* Exercise description *
Could you repeat the entries below word for word, leaving nothing out?

[Records from a collection]
----

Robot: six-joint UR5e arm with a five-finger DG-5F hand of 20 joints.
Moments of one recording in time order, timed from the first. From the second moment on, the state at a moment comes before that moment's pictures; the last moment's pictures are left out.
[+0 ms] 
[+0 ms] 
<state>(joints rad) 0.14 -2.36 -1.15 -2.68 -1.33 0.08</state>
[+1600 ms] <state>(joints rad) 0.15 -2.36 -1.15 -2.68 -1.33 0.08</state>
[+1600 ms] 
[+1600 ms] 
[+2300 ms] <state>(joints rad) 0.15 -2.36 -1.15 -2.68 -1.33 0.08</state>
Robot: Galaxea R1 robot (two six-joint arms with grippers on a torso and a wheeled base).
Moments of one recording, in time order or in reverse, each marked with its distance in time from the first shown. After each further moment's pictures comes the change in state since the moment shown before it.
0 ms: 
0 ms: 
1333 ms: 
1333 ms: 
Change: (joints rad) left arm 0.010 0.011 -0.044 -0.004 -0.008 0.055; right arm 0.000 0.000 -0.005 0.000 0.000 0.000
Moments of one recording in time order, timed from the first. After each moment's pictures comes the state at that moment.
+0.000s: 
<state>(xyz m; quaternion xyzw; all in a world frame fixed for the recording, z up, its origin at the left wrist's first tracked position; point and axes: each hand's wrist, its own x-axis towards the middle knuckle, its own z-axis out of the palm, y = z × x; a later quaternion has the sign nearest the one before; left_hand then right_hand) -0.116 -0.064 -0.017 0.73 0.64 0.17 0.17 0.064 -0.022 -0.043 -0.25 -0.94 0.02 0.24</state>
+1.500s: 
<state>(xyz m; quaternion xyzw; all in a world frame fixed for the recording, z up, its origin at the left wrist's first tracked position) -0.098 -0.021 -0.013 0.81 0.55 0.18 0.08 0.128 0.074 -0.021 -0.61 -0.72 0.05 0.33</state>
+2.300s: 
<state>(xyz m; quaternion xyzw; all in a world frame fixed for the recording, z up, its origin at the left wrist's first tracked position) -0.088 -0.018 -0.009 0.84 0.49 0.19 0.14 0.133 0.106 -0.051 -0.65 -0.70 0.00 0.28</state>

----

* Reply *
Robot: six-joint UR5e arm with a five-finger DG-5F hand of 20 joints.
Moments of one recording in time order, timed from the first. From the second moment on, the state at a moment comes before that moment's pictures; the last moment's pictures are left out.
[+0 ms] 
[+0 ms] 
<state>(joints rad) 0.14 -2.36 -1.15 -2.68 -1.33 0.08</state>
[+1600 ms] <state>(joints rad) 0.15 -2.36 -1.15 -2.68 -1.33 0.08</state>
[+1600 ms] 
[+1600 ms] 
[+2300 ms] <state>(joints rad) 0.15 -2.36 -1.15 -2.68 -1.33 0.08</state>
Robot: Galaxea R1 robot (two six-joint arms with grippers on a torso and a wheeled base).
Moments of one recording, in time order or in reverse, each marked with its distance in time from the first shown. After each further moment's pictures comes the change in state since the moment shown before it.
0 ms: 
0 ms: 
1333 ms: 
1333 ms: 
Change: (joints rad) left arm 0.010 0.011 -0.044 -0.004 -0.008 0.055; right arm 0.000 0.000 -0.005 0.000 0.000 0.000
Moments of one recording in time order, timed from the first. After each moment's pictures comes the state at that moment.
+0.000s: 
<state>(xyz m; quaternion xyzw; all in a world frame fixed for the recording, z up, its origin at the left wrist's first tracked position; point and axes: each hand's wrist, its own x-axis towards the middle knuckle, its own z-axis out of the palm, y = z × x; a later quaternion has the sign nearest the one before; left_hand then right_hand) -0.116 -0.064 -0.017 0.73 0.64 0.17 0.17 0.064 -0.022 -0.043 -0.25 -0.94 0.02 0.24</state>
+1.500s: 
<state>(xyz m; quaternion xyzw; all in a world frame fixed for the recording, z up, its origin at the left wrist's first tracked position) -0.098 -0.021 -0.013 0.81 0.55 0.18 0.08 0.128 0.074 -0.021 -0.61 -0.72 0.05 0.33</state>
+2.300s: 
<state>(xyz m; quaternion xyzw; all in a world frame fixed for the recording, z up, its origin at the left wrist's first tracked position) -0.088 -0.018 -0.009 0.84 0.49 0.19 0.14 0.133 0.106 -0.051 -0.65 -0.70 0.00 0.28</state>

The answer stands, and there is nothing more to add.